Given these two assumptions, the sum of all probabilities is then:

$$\sum_{i =1}^{ I} {\rm Pr}(A_i) = 1.$$

$\text{Example 8:}$

• The sets  $A_1 := \{1, 5\}$  and  $A_2 := \{2, 3\}$  together with the set  $A_3 := \{4, 6\}$  result in a complete system in the random experiment  »throwing a die«,
• but not in the experiment  »throwing a roulette ball«.

$\text{Example 9:}$  Another example of a complete system is the discrete random variable  $X = \{ x_1, x_2, \hspace{0.1cm}\text{...}\hspace{0.1cm} , x_I\}$  with the likelihood corresponding to the following  »probability mass function«  $\rm (PMF)$:

$$P_X(X) = \big [ \hspace{0.1cm} P_X(x_1),\ P_X(x_2), \hspace{0.05cm}\text{...}\hspace{0.15cm},\ P_X(x_I) \hspace{0.05cm} \big ] = \big [ \hspace{0.1cm} p_1, p_2, \hspace{0.05cm}\text{...} \hspace{0.15cm}, p_I \hspace{0.05cm} \big ] \hspace{0.05cm}$$
$$\Rightarrow \hspace{0.3cm} p_1 = P_X(x_1) = {\rm Pr}(X=x_1) \hspace{0.05cm}, \hspace{0.2cm}p_2 = {\rm Pr}(X=x_2) \hspace{0.05cm},\hspace{0.05cm}\text{...}\hspace{0.15cm},\hspace{0.2cm} p_I = {\rm Pr}(X=x_I) \hspace{0.05cm}.$$
• The possible outcomes  $x_i$  of the random variable  $X$  are pairwise disjoint to each other.
• The sum of all likelihoods  $p_1 + p_2 + \hspace{0.1cm}\text{...}\hspace{0.1cm} + \hspace{0.05cm} p_I$  always yields the result  $1$.

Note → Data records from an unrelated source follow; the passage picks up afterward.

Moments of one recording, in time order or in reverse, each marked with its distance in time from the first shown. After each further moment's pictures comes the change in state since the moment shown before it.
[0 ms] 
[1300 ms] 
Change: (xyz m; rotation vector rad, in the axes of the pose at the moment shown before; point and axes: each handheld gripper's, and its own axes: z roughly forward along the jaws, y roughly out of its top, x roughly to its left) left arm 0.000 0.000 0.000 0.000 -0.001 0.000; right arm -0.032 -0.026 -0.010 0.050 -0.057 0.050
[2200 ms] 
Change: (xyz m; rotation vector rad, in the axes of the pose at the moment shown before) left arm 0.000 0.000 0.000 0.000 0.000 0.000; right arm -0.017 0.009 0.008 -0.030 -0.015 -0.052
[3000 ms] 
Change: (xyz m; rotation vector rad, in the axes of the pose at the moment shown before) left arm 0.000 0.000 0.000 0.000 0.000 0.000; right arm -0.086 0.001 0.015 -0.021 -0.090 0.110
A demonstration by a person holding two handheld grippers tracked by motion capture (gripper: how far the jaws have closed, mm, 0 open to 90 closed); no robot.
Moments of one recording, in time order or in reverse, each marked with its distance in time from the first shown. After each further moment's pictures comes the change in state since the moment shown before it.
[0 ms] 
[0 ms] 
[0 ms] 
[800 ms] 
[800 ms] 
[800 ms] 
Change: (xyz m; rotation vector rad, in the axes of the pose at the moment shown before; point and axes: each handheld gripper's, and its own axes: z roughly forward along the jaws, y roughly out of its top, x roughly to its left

$\text{Example 10:}$  Let  $X= \{0, 1, 2 \}$  and  $P_X (X) = \big[0.2, \ 0.5, \ 0.3\big]$. Then holds:

$${\rm Pr}(X=0) = 0.2 \hspace{0.05cm}, \hspace{0.2cm} {\rm Pr}(X=1) = 0.5 \hspace{0.05cm}, \hspace{0.2cm} {\rm Pr}(X=2) = 0.3 \hspace{0.05cm}.$$

With random variable  $X = \{1, \pi, {\rm e} \}$  and the same  $P_X(X) = \big[0.2, \ 0.5, \ 0.3\big]$  the assignments are:

$${\rm Pr}(X=1) = 0.2 \hspace{0.05cm}, \hspace{0.2cm} {\rm Pr}(X=\pi) = 0.5 \hspace{0.05cm}, \hspace{0.2cm} {\rm Pr}(X={\rm e}) = 0.3 \hspace{0.05cm}.$$

$\text{Hints:}$

• The  »probability mass function«  $P_X(X)$  only makes statements about probabilities,  not about the set of values  $\{x_1, x_2, \hspace{0.1cm}\text{...}\hspace{0.1cm} , x_I\}$  of the random variable  $X$.